▸ WHAT THE TASK ASKS:
Write out the data below in full, unchanged, minus the images.

** Opening SOURCE MATERIAL block **

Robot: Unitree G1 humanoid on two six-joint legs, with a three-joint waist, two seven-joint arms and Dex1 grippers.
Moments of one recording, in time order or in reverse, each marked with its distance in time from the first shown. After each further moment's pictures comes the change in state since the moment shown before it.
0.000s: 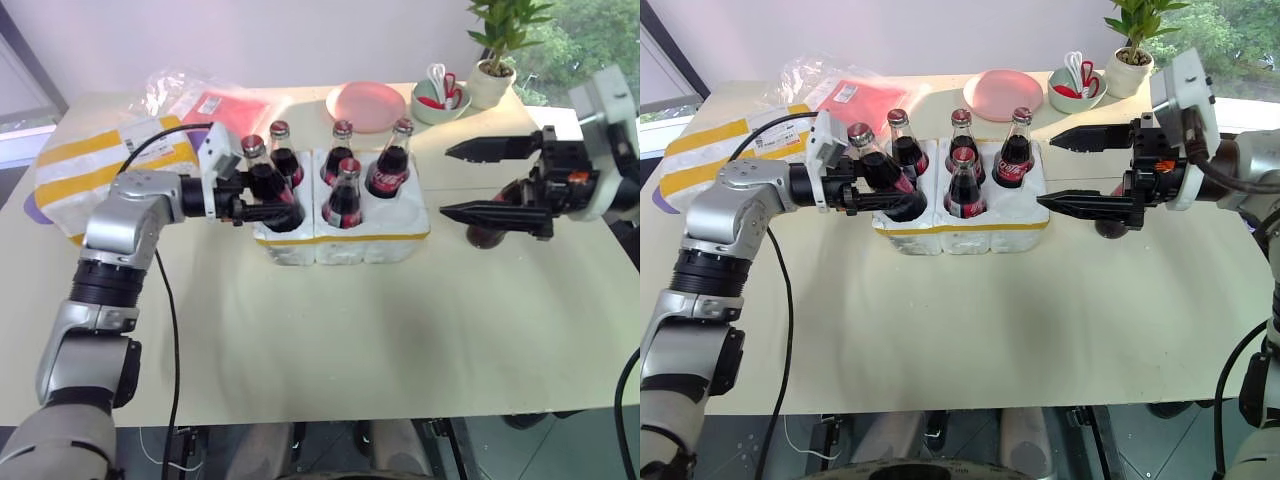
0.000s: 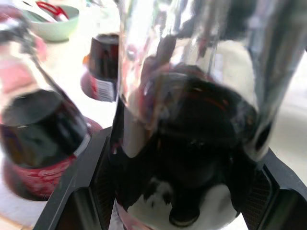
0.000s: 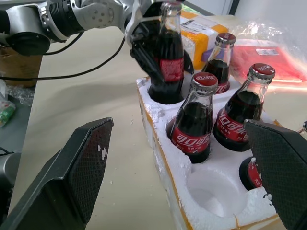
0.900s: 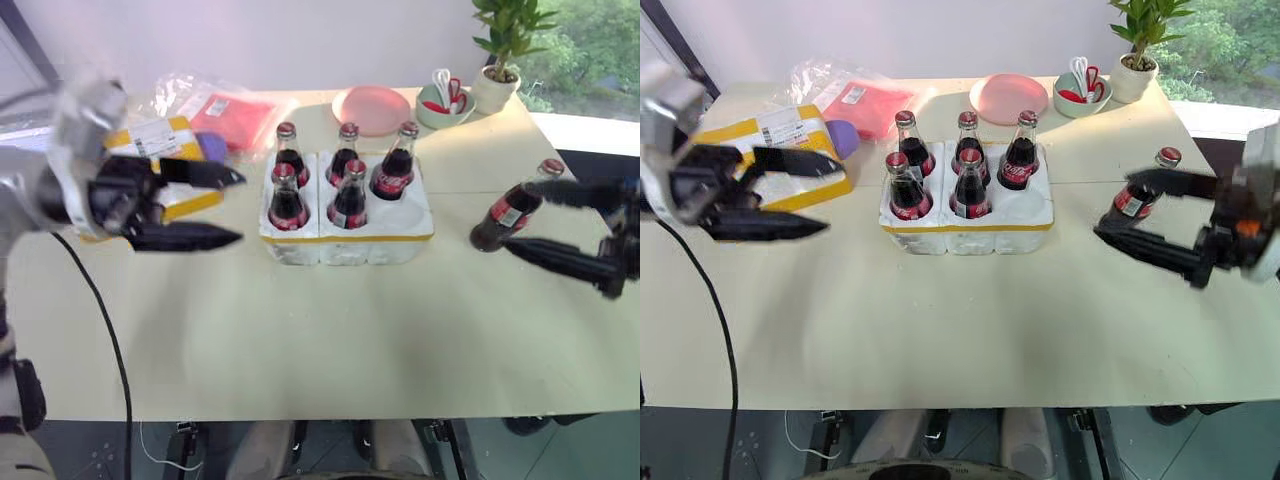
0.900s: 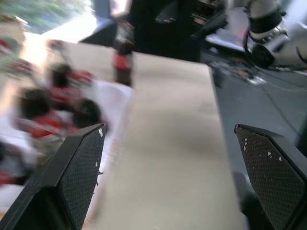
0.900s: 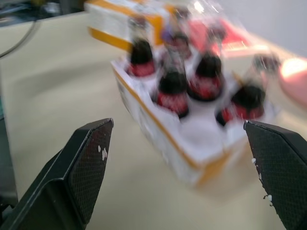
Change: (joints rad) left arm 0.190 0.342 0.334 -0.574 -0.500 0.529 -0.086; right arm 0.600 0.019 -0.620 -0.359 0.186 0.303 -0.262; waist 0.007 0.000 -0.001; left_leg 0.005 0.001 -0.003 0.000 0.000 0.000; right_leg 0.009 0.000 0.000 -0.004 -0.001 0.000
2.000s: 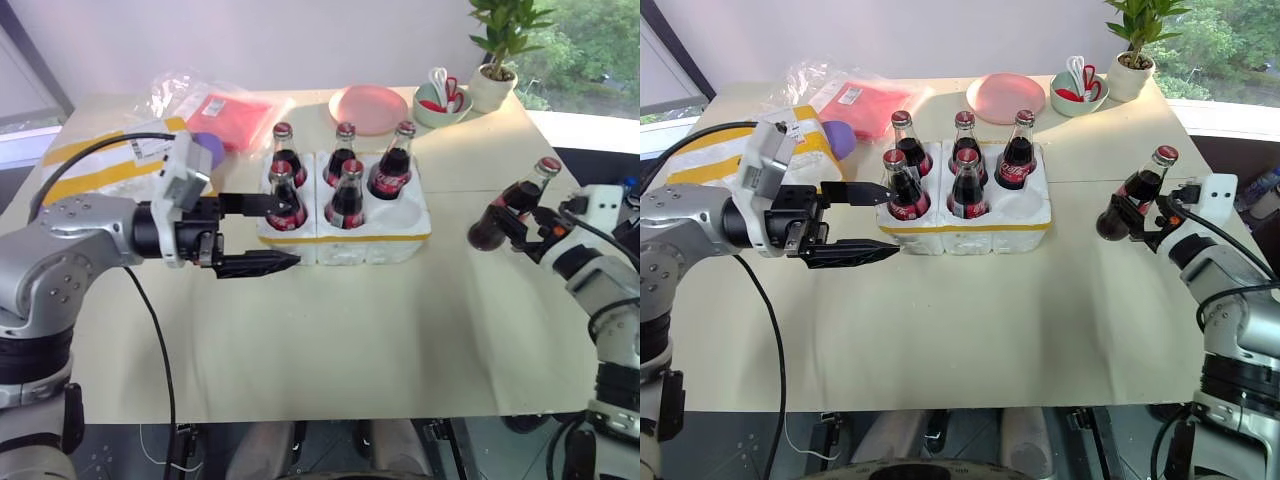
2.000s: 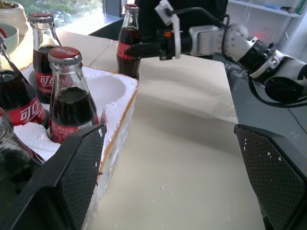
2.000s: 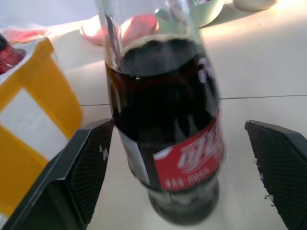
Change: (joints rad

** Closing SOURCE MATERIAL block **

▸ RESULT OF THE TASK:
Robot: Unitree G1 humanoid on two six-joint legs, with a three-joint waist, two seven-joint arms and Dex1 grippers.
Moments of one recording, in time order or in reverse, each marked with its distance in time from the first shown. After each further moment's pictures comes the change in state since the moment shown before it.
0.000s: 
0.000s: 
0.000s: 
0.900s: 
0.900s: 
0.900s: 
Change: (joints rad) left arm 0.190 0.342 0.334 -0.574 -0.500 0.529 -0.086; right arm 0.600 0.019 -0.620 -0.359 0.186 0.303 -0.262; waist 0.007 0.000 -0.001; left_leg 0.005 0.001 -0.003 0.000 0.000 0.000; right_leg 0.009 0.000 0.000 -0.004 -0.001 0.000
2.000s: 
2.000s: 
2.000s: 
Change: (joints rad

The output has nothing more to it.